Open
Description
Preface
I do not think that I am the best person to champion this effort, as I am far from the most informed person here on Lazy arrays. I'm probably missing important things, but I would like to start this discussion as I think that it is an important topic.
The problem
The problem of mixing computation requiring data-dependent properties with lazy execution is discussed in detail elsewhere:
- https://data-apis.org/array-api/draft/design_topics/lazy_eager.html
- https://data-apis.org/array-api/draft/design_topics/data_dependent_output_shapes.html#data-dependent-output-shapes
- Handling materialization of lazy arrays #748
- Calculate number of unique values in a lazy array #834
A possible solution
Add the function materialize(x: Array)
to the top level of the API. Behaviour:
- for eagerly-executed arrays, this would be a no-op
- for lazy arrays, this would force computation such that the data is available in the returned array (which is of the same array type?)

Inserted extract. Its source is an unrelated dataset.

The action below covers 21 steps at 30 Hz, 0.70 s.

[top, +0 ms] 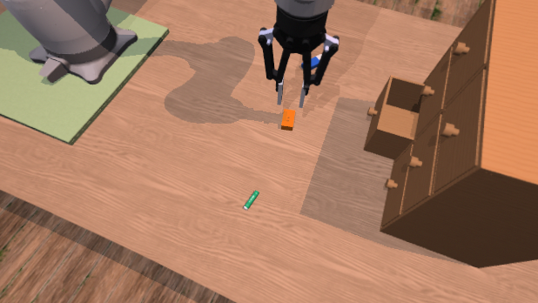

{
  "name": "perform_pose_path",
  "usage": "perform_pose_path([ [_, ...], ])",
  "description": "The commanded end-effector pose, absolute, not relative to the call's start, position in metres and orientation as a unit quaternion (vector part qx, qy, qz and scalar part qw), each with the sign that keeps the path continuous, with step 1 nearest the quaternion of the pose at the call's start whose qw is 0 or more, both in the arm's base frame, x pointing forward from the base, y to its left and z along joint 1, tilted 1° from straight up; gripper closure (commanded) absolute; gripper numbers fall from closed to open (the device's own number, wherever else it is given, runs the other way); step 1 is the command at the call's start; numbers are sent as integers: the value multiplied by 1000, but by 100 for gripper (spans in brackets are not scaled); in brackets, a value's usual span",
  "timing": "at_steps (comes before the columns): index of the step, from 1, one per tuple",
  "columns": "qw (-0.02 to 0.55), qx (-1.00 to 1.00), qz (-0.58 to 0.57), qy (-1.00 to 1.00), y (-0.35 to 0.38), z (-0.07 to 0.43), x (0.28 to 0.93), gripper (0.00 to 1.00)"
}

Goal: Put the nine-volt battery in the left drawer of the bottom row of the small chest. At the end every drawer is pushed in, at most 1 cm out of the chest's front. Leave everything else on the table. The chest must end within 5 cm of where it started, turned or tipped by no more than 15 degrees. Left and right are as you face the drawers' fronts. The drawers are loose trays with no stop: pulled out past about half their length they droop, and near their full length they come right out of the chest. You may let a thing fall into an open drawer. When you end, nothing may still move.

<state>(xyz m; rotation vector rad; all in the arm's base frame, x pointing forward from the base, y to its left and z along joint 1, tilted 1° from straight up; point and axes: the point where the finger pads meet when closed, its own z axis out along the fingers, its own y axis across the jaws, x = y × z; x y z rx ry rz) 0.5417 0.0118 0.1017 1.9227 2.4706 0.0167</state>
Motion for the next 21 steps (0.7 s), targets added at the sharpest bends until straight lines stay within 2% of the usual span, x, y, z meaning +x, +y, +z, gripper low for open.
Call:
perform_pose_path([
  [1,5,614,5,789,12,101,542,74],
  [21,5,614,6,789,12,65,542,74],
])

- for "100% lazy" arrays (Handling materialization of lazy arrays #748 (comment)), this would raise an exception
Prior art
- Dask:
- https://docs.dask.org/en/stable/generated/dask.array.Array.compute_chunk_sizes.html computes chunk sizes / shape, working in-place and leaving the array as a Dask array.
- https://docs.dask.org/en/stable/generated/dask.array.Array.compute.html materialises the in-memory equivalent of the dask array, returning e.g. a NumPy array.
- JAX:
- ?
- others?
Concerns
- I think the main concern is whether eager-only libraries will agree to adding a no-op into the API. There is precedent for that type of change (e.g.
device
kwargs in NumPy), but perhaps this is too obtrusive? - As far as I can tell there isn't a standard way to do this across lazy libraries. Does JAX just do this automatically when it would be needed? Do other libraries have this capability?
Alternatives
- Do nothing. The easy option, but it leaves us unable to support lazy arrays when data-dependent properties are used in computation (maybe that is okay?)
- An alternative API. Maybe spelled like
compute*
or a method on the array object. Maybe with options for partial materialization (if that's a thing)?